### WHAT THE TASK REQUIRES
When the line containing "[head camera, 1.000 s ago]" is reached, copy it and each subsequent line of the material below exactly, through the last line.
· · · · · · ·
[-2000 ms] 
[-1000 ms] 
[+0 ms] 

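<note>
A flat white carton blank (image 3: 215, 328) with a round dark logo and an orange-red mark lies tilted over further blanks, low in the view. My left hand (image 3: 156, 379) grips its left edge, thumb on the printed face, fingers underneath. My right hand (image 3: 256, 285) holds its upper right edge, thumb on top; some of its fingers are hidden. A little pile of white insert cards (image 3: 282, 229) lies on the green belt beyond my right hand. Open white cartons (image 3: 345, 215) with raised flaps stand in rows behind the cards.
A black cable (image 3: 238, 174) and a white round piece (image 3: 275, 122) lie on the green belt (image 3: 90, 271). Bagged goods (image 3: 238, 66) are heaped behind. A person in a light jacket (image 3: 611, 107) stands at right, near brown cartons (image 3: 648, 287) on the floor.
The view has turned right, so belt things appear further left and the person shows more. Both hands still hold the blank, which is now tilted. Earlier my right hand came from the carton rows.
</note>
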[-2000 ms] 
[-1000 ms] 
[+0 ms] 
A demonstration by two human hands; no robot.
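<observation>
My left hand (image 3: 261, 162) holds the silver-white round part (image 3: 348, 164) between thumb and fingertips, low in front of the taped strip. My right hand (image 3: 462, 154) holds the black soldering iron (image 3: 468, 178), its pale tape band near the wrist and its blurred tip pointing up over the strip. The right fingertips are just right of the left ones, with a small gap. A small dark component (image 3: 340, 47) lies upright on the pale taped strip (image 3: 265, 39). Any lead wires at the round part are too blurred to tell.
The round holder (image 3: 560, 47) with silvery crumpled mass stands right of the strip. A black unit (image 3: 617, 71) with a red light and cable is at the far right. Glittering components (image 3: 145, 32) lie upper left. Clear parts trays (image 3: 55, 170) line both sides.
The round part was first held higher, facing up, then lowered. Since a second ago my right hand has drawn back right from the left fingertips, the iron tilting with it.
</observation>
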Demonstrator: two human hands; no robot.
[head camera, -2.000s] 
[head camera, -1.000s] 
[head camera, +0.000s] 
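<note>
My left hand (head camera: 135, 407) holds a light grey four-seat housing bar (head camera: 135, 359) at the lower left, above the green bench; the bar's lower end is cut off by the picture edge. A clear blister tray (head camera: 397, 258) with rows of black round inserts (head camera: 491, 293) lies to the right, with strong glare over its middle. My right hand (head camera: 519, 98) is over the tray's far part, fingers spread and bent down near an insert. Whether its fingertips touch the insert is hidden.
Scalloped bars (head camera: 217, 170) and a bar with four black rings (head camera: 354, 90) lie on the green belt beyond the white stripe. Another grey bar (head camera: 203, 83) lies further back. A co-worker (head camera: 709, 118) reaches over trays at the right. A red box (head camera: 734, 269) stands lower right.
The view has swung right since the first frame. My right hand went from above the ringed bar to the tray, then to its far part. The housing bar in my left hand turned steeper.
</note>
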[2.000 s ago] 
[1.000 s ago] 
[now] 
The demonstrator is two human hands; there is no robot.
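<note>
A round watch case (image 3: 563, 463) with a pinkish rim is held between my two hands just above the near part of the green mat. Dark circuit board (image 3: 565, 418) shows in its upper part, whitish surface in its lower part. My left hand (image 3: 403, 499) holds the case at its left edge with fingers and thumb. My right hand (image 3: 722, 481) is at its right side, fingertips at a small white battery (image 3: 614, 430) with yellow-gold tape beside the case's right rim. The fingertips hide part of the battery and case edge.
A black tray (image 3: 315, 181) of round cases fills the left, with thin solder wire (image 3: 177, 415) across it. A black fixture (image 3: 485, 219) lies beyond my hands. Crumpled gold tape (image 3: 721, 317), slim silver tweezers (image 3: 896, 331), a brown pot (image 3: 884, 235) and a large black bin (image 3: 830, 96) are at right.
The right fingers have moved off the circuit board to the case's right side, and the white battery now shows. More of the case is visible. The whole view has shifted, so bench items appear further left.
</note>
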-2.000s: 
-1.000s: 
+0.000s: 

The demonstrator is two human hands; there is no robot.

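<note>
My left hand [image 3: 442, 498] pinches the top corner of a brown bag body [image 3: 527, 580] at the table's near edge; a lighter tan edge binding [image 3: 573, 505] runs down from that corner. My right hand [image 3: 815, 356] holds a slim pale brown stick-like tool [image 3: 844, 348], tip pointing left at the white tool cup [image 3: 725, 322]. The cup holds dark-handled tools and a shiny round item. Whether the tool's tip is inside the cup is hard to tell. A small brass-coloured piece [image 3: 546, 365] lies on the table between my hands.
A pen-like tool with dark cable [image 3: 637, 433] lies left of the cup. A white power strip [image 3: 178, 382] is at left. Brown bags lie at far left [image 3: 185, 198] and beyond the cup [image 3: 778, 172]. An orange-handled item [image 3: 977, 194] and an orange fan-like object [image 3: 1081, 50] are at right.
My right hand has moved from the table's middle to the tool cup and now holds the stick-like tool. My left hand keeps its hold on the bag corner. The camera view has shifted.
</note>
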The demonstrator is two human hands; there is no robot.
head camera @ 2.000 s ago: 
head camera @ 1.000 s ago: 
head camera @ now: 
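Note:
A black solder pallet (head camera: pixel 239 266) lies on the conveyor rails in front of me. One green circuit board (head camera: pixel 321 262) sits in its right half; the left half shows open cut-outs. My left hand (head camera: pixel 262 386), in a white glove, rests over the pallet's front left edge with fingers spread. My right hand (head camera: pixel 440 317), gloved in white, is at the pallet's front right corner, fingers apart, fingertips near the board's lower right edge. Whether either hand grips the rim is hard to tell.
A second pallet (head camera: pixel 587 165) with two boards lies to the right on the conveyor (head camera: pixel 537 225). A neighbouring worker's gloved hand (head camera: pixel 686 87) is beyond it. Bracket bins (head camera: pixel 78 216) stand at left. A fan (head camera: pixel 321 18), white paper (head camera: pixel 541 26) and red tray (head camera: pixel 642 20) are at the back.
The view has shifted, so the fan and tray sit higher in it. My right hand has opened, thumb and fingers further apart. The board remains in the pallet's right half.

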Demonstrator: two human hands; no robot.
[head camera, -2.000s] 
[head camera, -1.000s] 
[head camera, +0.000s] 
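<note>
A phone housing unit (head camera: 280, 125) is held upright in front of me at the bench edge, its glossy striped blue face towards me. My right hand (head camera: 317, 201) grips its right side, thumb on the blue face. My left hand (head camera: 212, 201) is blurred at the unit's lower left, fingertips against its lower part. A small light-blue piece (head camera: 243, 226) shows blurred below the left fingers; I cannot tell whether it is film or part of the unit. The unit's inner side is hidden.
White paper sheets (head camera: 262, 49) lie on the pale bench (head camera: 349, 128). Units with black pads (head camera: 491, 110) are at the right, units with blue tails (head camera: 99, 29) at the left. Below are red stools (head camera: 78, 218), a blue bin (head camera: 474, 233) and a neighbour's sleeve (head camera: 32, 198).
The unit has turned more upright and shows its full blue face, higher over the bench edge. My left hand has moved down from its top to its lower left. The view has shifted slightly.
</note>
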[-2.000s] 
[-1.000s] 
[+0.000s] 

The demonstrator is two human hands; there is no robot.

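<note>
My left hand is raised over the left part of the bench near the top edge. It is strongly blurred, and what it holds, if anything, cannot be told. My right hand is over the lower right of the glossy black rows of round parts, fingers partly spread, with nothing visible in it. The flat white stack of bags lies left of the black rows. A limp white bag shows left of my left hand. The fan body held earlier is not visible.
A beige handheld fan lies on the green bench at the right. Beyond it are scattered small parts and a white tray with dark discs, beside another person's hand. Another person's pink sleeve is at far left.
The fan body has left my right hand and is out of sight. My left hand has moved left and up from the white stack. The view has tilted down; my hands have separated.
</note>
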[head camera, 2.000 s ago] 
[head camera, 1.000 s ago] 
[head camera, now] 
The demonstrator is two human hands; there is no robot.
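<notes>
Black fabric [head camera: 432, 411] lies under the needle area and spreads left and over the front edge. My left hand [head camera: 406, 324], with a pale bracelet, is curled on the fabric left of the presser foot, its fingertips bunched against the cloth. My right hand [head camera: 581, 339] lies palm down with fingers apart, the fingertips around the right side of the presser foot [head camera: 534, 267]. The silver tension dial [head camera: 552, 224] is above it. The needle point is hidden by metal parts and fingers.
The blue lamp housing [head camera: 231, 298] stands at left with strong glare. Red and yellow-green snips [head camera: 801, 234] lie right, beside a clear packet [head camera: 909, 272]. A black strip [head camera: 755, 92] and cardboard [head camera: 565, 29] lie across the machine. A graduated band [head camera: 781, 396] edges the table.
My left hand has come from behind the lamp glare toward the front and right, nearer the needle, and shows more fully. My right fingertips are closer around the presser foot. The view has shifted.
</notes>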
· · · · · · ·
### TASK RESPONSE
[head camera, 1.000 s ago] 
[head camera, now] 
The demonstrator is two human hands; there is no robot.
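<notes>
Black fabric [head camera: 432, 411] lies under the needle area and spreads left and over the front edge. My left hand [head camera: 406, 324], with a pale bracelet, is curled on the fabric left of the presser foot, its fingertips bunched against the cloth. My right hand [head camera: 581, 339] lies palm down with fingers apart, the fingertips around the right side of the presser foot [head camera: 534, 267]. The silver tension dial [head camera: 552, 224] is above it. The needle point is hidden by metal parts and fingers.
The blue lamp housing [head camera: 231, 298] stands at left with strong glare. Red and yellow-green snips [head camera: 801, 234] lie right, beside a clear packet [head camera: 909, 272]. A black strip [head camera: 755, 92] and cardboard [head camera: 565, 29] lie across the machine. A graduated band [head camera: 781, 396] edges the table.
My left hand has come from behind the lamp glare toward the front and right, nearer the needle, and shows more fully. My right fingertips are closer around the presser foot. The view has shifted.
</notes>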

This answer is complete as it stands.